Problem 5.5 - PSpice Solution for a Thevenin Equivalent Circuit
*
* The circuit for this problem is from textbook Chap. 5, Problem 13.
*
* NOTE: This is a four-part problem:
* 1. Find the open circuit voltage V(3) for the circuit as given.
* 2. Find short circuit current by adding a zero-volt source at node
* 3. Hand-calculate the Thevenin equivalent circuit resistance.
* 3. Connect a variable load resistance to the original circuit using
* the .MODEL command. (See the circuit description entry for R3.)
* Use PROBE to graph a curve of power delivered to the load.
* 4. Connect the same variable load resistance to the Thevenin
* equivalent circuit.
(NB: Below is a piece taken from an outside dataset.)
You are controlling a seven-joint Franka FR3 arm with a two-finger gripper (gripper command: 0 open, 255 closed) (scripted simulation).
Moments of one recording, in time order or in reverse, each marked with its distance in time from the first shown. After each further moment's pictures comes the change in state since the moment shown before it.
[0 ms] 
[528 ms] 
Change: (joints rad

Graph a curve of power delivered to the load.
*
* The three end-to-end programs below will obtain in one program run
* the separate solutions to Parts 1, 2, and 3 as given above.
*
* IMPORTANT: Run Parts 1 and 2 and obtain the results before trying
* to enter data for Parts 3 & 4. Parts 3 & 4 can only be run after
* an initial program run (of Parts 1 & 2) is complete and the
* Thevenin equivalent voltage and resistance are known.
* The program can then be re-run and the two PROBE graphs obtained
* either as separate graphs or with both graphs on one page.
*
* The solution graph shown in this manual was obtained by selecting
* "All_Dc_sweep" on the PROBE menu screen and then entering the
* expression V(3)*I(R3) for Part 3 and the expression V(2)*I(R2)
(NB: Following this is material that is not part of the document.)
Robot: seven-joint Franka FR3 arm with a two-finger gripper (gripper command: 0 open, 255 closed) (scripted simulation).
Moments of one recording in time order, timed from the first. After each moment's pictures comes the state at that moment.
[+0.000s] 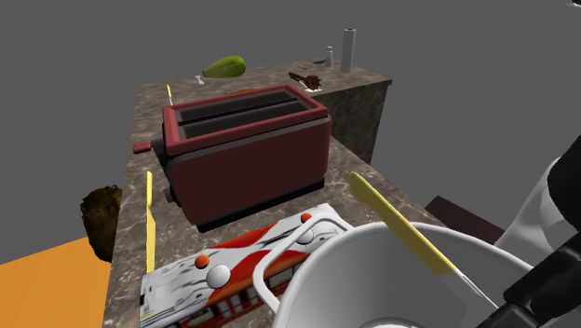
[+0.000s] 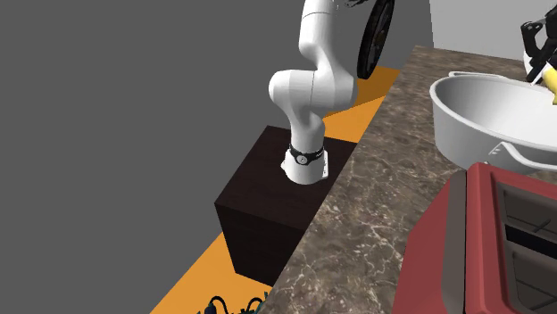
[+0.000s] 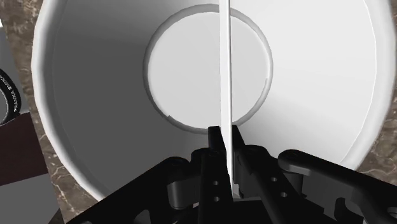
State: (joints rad) arm 0.16 -0.70 0.88 -1.92 0.50 1.45 1.20
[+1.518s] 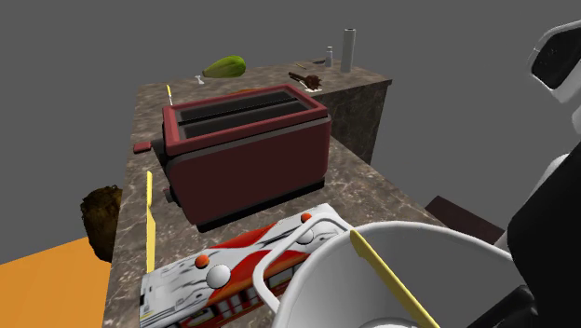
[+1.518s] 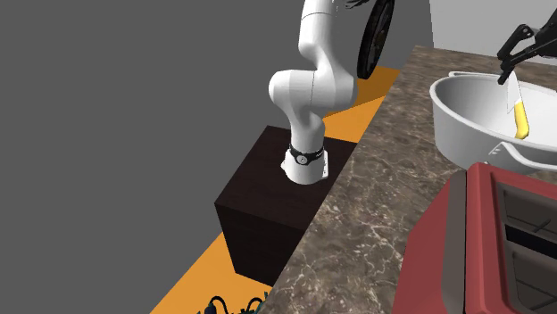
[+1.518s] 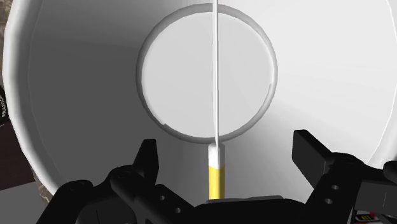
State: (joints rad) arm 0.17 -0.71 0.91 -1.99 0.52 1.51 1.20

* for Part 4 on one graph. This assumes that the output node of
* your Thevenin circuit in Part 4 is node 2 and that the load
* resistance is named R2.
*
.OPT NOPAGE NUMDGT=6
V1 1 0 DC ??? ; Enter the value of voltage source V1.
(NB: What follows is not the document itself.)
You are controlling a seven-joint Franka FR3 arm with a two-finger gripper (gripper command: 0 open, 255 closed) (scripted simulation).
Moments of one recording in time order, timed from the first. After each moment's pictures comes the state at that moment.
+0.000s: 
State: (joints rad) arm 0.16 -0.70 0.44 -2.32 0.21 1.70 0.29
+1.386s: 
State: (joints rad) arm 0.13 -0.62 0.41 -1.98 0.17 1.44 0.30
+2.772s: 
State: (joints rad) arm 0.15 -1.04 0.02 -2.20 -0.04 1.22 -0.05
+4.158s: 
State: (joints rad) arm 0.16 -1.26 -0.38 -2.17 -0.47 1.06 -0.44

G1 2 3 ??? ??? 2 ; Enter + and - nodes of the control voltage.
R12 1 2 15
R2 2 0 10
R23 2 3 20
.DC V1 ; Complete the .DC sweep command statement.
.PRINT DC V(3) ; Or you could use the .OP command instead.
.END
Problem 5.5, Part 2. PSpice Solution for a Thevenin Equivalent Circuit
*
* Add a zero-volt source across output terminals to determine
* the short circuit current of the network. Calculate resistance.
*
.OPT NOPAGE NUMDGT=6
V1 1 0 DC ??? ; Enter the value of voltage source V1.
V2 3 0 DC 0
G1 2 3 ??? ??? 2 ; Enter + and - nodes of the control voltage.
R12 1 2 15
R2 2 0 10
R23 2 3 20
.DC V1 ; Complete the .DC sweep command statement
; Use a .PRINT statement to obtain the
; short circuit current at node 3.
.END
Problem 5.5, Part 3. PSpice Solution for a Thevenin Equivalent Circuit
*
* Attach a variable resistance value as a load on the original
* circuit, and print out the load current values over resistance
* range.
* See .MODEL command in Appendix B of the PSpice manual for further
* information on the use of .MODEL to create a variable resistance.
* Use PROBE to obtain a graph of the expression for the power
* delivered to the load as a function of the resistance value.
*
.OPT NOPAGE NUMDGT=6
V1 1 0 DC ??? ; Enter the value of voltage source V1.
G1 2 3 ??? ??? 2 ; Enter + and - nodes of control voltage.
R12 1 2 15
R2 2 0 10
R23 2 3 20
R3 3 0 RLOAD 1 ; Resistance with model named RLOAD and
; a model parameter multiplier of 1.
.MODEL RLOAD RES(R=25) ; Model with resistance parameter = 25,
.DC RES RLOAD(R) 25 500 25 ; "dc sweep" of a model of type=RES, and
; model name=RLOAD. The model parameter
; R is swept from 25 to 500 ohms in
; increments of 25 ohms per step.
.PROBE I(R3) V(3) ; Enables the graphics post-processor.
.PRINT DC I(R3) V(3)
.END
* Problem 5.5, Part 4. PSpice Solution for a Thevenin Equivalent Circuit
*
* Construct a Thevenin equivalent circuit, and attach the variable
* resistance load as in Part 3. Run PSpice analysis and compare
* results. Include PROBE statement. Print I(R3) and V(3) as in
* Part 3 above.
*
* A second PROBE data file will be created. When running PROBE you may
* view the files consecutively or superimposed. Follow the PROBE menu.
*